Park Service Charging for Photos
Thursday, June 8, 2006; 5:02 AM
WASHINGTON -- Wedding parties and other groups hoping to commemorate their special event with a photograph at the Lincoln Memorial, Washington Monument or other popular landmarks on National Park Service land now have to pay for a permit.
Under a new policy that began May 15, the Park Service is requiring a payment of $50 to $250 from groups that hire commercial photographers to snap pictures at some of the 390 monuments, parks and historic sites it oversees. The cost depends on the size of the group.
The fees are being charged at some of the busiest Park Service sites in the Washington, D.C., area and at the Grand Canyon in Arizona. Other heavily used sites include the Statue of Liberty, Alaska's Denali National Park and Preserve, Big Bend National Park in Texas, and Yellowstone National Park.

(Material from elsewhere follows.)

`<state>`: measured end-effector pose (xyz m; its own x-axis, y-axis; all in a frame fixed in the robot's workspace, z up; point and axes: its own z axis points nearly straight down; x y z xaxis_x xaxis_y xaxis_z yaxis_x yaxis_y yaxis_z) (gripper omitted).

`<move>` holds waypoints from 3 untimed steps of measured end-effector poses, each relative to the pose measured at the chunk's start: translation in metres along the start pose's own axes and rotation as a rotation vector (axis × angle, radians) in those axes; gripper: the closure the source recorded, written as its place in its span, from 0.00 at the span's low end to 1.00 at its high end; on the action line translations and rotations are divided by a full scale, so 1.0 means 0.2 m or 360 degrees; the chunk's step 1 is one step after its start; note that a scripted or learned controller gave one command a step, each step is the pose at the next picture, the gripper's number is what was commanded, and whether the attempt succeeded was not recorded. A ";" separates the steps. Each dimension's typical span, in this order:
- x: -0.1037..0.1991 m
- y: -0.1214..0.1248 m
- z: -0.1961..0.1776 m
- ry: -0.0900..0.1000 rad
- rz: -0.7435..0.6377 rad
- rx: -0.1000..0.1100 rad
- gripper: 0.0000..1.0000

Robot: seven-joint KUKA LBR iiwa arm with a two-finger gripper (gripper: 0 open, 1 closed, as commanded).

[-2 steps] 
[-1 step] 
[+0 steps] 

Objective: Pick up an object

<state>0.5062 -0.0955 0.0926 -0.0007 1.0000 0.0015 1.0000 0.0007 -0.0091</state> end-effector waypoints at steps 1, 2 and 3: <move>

Officials said the fees are in response to a 2000 federal law that requires various agencies to come up with ways to recoup the costs of maintenance, security and other expenses stemming from commercial filming and photography on federal land.
Lee Dickinson, the Park Service official who oversees the program, said the fees already have helped Park Service workers avoid scheduling conflicts among visitors at the most popular locations, particularly those offering once in a lifetime memories.
"If you really want your pictures taken at the overlook that everybody in the park goes to, then you're probably going to be asked to get a permit," she said.
Stephen Voss, a freelance photojournalist in Washington, said he is aggravated with the change.
"If park rangers start actively enforcing the permit requirement, I will certainly start looking for other places to shoot," said Voss, who often photographs wedding parties at the Lincoln and Jefferson memorials. He said he has yet to be approached during an assignment.
The Park Service is not alone in charging fees for photos on federal land.
The Bureau of Land Management, which has huge landholdings in the western United States, has charged filmmakers and commercial photographers since 2000, though its policy is more relaxed. "If no models or props are used, no permits or fees are required," said Lola Bird, a bureau spokeswoman.
The U.S. Department of Agriculture also charges fees, but only in select areas, said Dana Laster, who oversees the permit program for the National Arboretum in Washington.
There soon could be a standard set of fees, however. A task force has been created to develop a uniform policy for photography on federal land. Public comment could begin later this summer, officials said.
Jolie Bouton, a Philadelphia secretary who will get married on land controlled by the National Forest Service in Sedona, Ariz., in September, is among those worried about photography fees.
"I'm just having a half hour ceremony on land we all own, and it shouldn't cost me 150 bucks," Bouton said.